Question

Titration experiment: Determination of the acid content of vinegar.

25.00 mL of vinegar with a 5% concentration of acetic acid is combined with distilled water to prepare a dilute vinegar solution of 250.00 mL.

The burette is filled with a standardised NaOH solution with a molarity of 0.09979 M.

25.00 mL of diluted vinegar is pipetted into a conical flask, and phelphthalein indicator is added to it.

The volume of NaOH that needed to be added in order for the acetic acid to be neutralized is 21.57 mL.

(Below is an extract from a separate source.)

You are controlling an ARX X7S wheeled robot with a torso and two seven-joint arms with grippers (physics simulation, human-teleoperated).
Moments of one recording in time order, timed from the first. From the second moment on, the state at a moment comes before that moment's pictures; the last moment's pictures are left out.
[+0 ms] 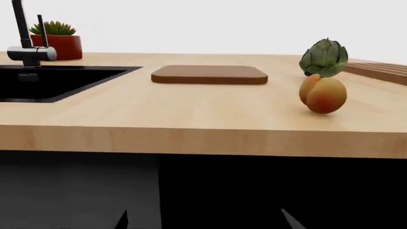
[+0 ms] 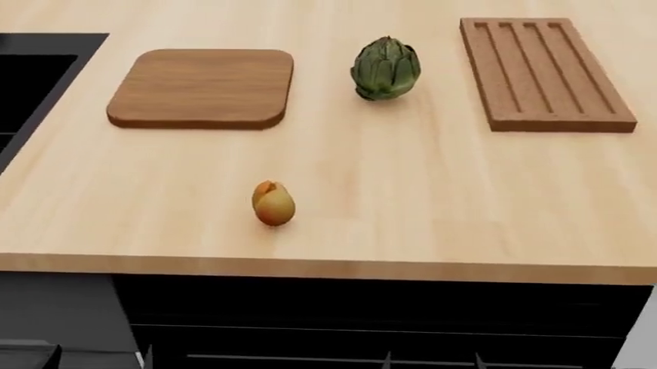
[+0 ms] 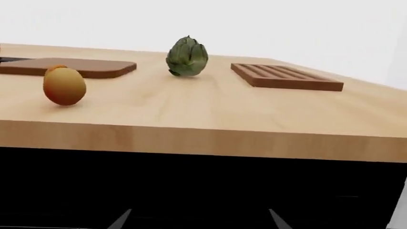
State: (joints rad) left arm -0.01 -0.16 0.18 0.00 -0.17 0.05 -0.21; right arm 0.02 0.16 -0.21 0.02 0.10 -0.05 0.22
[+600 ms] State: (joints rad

The reaction equation for the titration is CH3COOH + NaOH--> CH3COONa + H2O.

Using the above data, calculate the following for this experiment (show detailed calculations):

a) From the titration results, calculate the number of moles of NaOH required to neutralize the acetic acid in the 25mL of diluted vinegar.

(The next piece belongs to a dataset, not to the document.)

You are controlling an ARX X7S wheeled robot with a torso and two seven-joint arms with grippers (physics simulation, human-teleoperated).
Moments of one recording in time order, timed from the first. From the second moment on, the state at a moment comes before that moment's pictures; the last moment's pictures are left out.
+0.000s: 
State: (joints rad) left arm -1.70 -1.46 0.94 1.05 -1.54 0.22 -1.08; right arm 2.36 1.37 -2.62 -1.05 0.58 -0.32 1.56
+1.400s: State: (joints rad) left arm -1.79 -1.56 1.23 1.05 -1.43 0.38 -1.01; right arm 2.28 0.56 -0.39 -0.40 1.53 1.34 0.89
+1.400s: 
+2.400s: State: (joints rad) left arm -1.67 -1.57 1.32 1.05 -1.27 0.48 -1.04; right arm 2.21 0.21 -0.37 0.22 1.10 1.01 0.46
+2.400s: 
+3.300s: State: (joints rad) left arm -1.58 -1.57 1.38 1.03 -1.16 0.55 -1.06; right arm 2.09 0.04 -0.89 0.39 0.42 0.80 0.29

b) Calculate the number of moles of acetic acid in the 25mL of diluted vinegar used in the titration.

c) Find the molarity of acetic acid in the diluted vinegar.

d) Calculate the dilution factor used in preparing the diluted vinegar from the original vinegar.

e) Calculate the molarity of acetic acid in the original vinegar.

f) Express the concentration fo acetic acid in the vinegar in:

    i) g/L

    ii) g/100 mL

g) What therefore is the weight by volume percentage (w/v %) of acetic acid in the vingear.

h) Explain why it was important to determine the mass of KHP by difference.

Answer 1

a) Number of moles of NaOH required for the titration = (volume of NaOH in L)*(molarity of NaOH in mol/L) = (21.57 mL)*(1 L/1000 mL)*(0.009979 mol/L) (1 M = 1 mol/L) = 2.1525*10^-4 mole (ans).

b) As per the stoichiometric equation,

1 mole NaOH =1 mole acetic acid

Therefore, mole(s) of acetic acid in 25.00 mL vinegar solution = mole(s) of NaOH titrated = 2.1525*10^-4 mole (ans).

c) Molarity of acetic acid in the diluted sample = (moles of acetic acid)/(volume of dilute solution taken for titration in L) = (2.1525*10^-4 mole)/[(25.00 mL)*(1 L/1000 mL)]= 0.008610 mol/L = 0.008610 M (ans).

d) 25.00 mL of the original vinegar solution was taken and diluted to a final volume of 250.00 mL. The dilution factor is (volume of dilute solution)/(volume of original solution) = (250.00 mL)/(25.00 mL) = 10.00 (ans).

e) Molarity of acetic acid in the original solution = (molarity of acetic solution in the dilute solution)*(dilution factor) = (0.008610 M)*(10.00) = 0.0861 M (ans).